Mr. Malamud, whose prize was for his last novel, “The Fixer,” also has written three other novels and two books of short stories. ‘The Fixer” parallels the story of Mendel Beilis, a Russian Jew, who was arrested and tried in Kiev on a trumped-up charge of ritual murder. Beilis was ultimately acquitted after world-wide pressures. Mr. Malamud previously won an award from the National Institute of Arts and Letters, two National Book Awards, a Partisan Review fellowship and a Rockefeller grant. Born in Brooklyn, and educated in New York. Mr. Malamud is 53 years old.

Mr. Kaplan, born in New York of a Russian-born Jewish immigrant father, is 41. He received his early education in New York, did graduate work at Harvard, and worked as a freelance writer and as editor for a big New York publishing firm before he started work in 1959 on the book which won the latest prize for him, “Mr. Clemens and Mark Twain.”
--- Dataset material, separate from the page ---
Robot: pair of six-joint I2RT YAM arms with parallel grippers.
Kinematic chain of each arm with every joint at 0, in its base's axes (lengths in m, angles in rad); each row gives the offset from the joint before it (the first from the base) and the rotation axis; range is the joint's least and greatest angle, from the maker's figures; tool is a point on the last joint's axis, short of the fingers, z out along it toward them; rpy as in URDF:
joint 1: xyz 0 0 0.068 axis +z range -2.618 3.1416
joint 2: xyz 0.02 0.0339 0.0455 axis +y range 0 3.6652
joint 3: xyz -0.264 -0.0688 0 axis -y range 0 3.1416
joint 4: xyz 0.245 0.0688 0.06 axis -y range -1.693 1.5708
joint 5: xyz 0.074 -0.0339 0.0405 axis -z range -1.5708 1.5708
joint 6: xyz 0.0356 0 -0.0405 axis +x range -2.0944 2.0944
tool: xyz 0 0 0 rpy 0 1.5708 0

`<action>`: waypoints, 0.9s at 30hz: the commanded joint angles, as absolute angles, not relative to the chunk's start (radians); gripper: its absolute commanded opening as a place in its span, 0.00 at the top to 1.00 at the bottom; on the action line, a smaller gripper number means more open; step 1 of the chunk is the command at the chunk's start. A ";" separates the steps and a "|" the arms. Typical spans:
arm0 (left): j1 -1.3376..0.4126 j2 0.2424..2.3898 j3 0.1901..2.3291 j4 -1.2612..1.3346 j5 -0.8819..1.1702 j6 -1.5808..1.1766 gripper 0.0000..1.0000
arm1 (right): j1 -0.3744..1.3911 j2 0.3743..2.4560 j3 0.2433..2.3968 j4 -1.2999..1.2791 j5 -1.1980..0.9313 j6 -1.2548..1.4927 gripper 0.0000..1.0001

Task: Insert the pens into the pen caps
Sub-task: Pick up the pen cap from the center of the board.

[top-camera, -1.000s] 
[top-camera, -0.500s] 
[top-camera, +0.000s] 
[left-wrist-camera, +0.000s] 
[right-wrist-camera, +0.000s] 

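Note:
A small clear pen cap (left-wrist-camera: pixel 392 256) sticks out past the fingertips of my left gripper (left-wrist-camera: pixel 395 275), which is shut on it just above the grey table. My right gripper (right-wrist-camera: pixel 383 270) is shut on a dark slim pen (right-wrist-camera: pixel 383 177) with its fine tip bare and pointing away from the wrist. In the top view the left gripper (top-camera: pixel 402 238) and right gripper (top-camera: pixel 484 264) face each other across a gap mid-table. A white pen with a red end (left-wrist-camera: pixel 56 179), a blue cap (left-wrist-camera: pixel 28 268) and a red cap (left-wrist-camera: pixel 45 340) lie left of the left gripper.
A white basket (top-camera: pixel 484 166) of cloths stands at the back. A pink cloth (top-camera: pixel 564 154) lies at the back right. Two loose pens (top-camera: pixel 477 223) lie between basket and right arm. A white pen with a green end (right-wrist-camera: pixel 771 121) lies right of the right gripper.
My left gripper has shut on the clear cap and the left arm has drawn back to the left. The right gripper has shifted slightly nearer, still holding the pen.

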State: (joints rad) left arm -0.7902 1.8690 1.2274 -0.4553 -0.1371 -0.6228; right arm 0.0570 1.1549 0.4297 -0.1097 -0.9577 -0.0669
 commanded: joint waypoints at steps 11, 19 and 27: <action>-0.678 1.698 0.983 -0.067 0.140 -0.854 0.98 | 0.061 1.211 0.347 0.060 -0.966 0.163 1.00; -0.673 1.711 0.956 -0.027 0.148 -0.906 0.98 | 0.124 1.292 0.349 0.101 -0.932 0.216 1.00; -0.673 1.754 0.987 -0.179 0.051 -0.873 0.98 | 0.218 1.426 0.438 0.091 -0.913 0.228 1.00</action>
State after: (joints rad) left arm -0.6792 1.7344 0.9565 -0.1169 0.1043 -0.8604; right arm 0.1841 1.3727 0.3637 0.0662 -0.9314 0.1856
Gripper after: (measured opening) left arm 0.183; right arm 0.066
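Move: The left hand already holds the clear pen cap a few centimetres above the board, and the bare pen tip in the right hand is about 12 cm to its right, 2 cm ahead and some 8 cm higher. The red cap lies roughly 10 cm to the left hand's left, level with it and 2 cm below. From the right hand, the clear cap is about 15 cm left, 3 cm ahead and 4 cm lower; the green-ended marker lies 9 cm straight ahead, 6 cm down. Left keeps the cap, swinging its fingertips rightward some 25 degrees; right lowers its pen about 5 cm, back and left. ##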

Mr. Kirchner was also born in New York. He studied composition with Arnold Schoenberg, Ernest Bloch and Roger Sessions. His prize was for the composition of a quartet for strings with an electronic extension through the use of a tape recorder. He is a member of the National Institute of Arts and Letters and the National Academy of Arts and Sciences, and previously won other awards, including the Naumburg Award in 1954. He is 48.